Erro 2: Adição incorreta de líquidos
Os testes de absorção de óleo exigem a velocidade e a forma como o líquido, geralmente o ftalato de dibutil, é adicionado. Erros comuns incluem: o derramamento rápido do líquido resulta em uma infiltração excessiva local ou a aceleração da gota é rápida e lenta e a posição da gota é fixa. O primeiro faz com que a amostra não seja totalmente absorvida, e o segundo faz com que a adsorção seja desigual, e ambos podem levar aos resultados do teste a desviar-se do valor real, com um erro de mais de 5%.

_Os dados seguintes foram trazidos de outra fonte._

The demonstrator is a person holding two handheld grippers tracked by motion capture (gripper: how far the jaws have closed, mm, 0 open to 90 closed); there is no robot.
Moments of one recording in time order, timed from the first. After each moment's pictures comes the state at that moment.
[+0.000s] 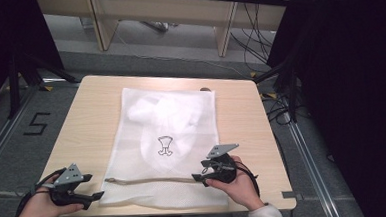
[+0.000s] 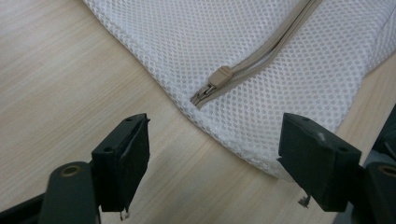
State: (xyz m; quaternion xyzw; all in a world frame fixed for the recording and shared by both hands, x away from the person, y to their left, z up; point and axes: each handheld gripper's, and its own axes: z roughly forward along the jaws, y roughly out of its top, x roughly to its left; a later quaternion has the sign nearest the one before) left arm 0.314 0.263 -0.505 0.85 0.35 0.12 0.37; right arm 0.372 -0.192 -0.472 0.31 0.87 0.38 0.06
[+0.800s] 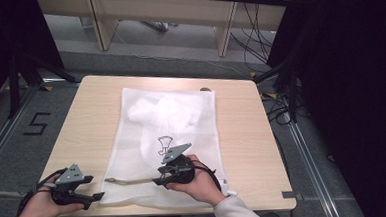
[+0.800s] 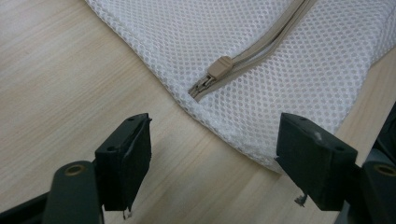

Erro 3: Falta de calibração e manutenção do instrumento
Alguns laboratórios ignoram a calibração regular do instrumento e problemas como a diminuição da precisão da balança e a velocidade anormal da pala de agitação não foram detectados em tempo útil. Por exemplo, a não calibração horizontal da balança pode causar erros de pesagem da amostra e o desgaste da paleta de agitação pode afetar a uniformidade da mistura. Além disso, os resíduos da amostra no interior do instrumento não são limpos a tempo e podem ser contaminados com a nova amostra, levando a distorções dos dados de detecção subsequentes.
Erro 4: O julgamento final é subjetivo
O julgamento final do teste de valor de absorção de óleo deve ser baseado em "amostras que formam blocos de paredes homogêneas e não pegajosas", mas alguns operadores concluem o teste com antecedência ou atraso apenas por julgamento experiencial. A terminação precoce pode levar a resultados baixos devido à insuficiência da adsorção, e a terminação tardia pode causar resultados elevados devido ao excesso de líquido, com erros subjetivos que afetam significativamente a precisão da detecção.
Considerações essenciais para garantir a precisão dos testes
Normalização do processamento de amostras
A amostra deve ser secada em um forno de 105 ° C por 2 horas antes do teste e remover a umidade; Após o resfriamento, crie com uma peneira padrão (geralmente 200 meshes) para remover as impurezas de partículas grandes para garantir o tamanho uniforme das partículas da amostra. A pesagem da amostra precisa usar uma balança analítica de precisão de 0,1 mg, o peso é controlado em 0,5-1,0 g, seguindo estritamente os requisitos padrão.
Precisão da adição de líquidos
O líquido é adicionado gota a gota usando um tubo de titração de microquantidade, a velocidade de gota é controlada em 1 gota por segundo, e durante o processo de gota é agitado constantemente para garantir o contato completo do líquido com a amostra. A velocidade de agitação deve ser mantida estável (geralmente 300-500r/min) para evitar diferenças de adsorção devido à agitação desigual.
Normalização da manutenção do instrumento
Calibrar regularmente balanças analíticas e tubos de titulação para garantir a precisão da medição; Limpe a paleta de agitação e o recipiente de amostra em tempo útil após cada teste para evitar a poluição residual; Verifique regularmente os circuitos do instrumento e os componentes mecânicos para garantir uma operação estável. O instrumento deve ser armazenado em um ambiente seco, ventilado e sem vibração para evitar que fatores ambientais afetem a precisão do teste.
Normalização do julgamento final
Operação estritamente de acordo com o método de determinação do ponto final prescrito pelas normas nacionais: quando a amostra forma um bloco uniforme e não há adesivo visível na paleta de agitação, é o ponto final do teste. As recomendações são julgadas por dois operadores separadamente para garantir a consistência dos resultados. Ao mesmo tempo, cada amostra deve ser testada em paralelo três vezes, tomando a média como resultado final, reduzindo erros acidentais.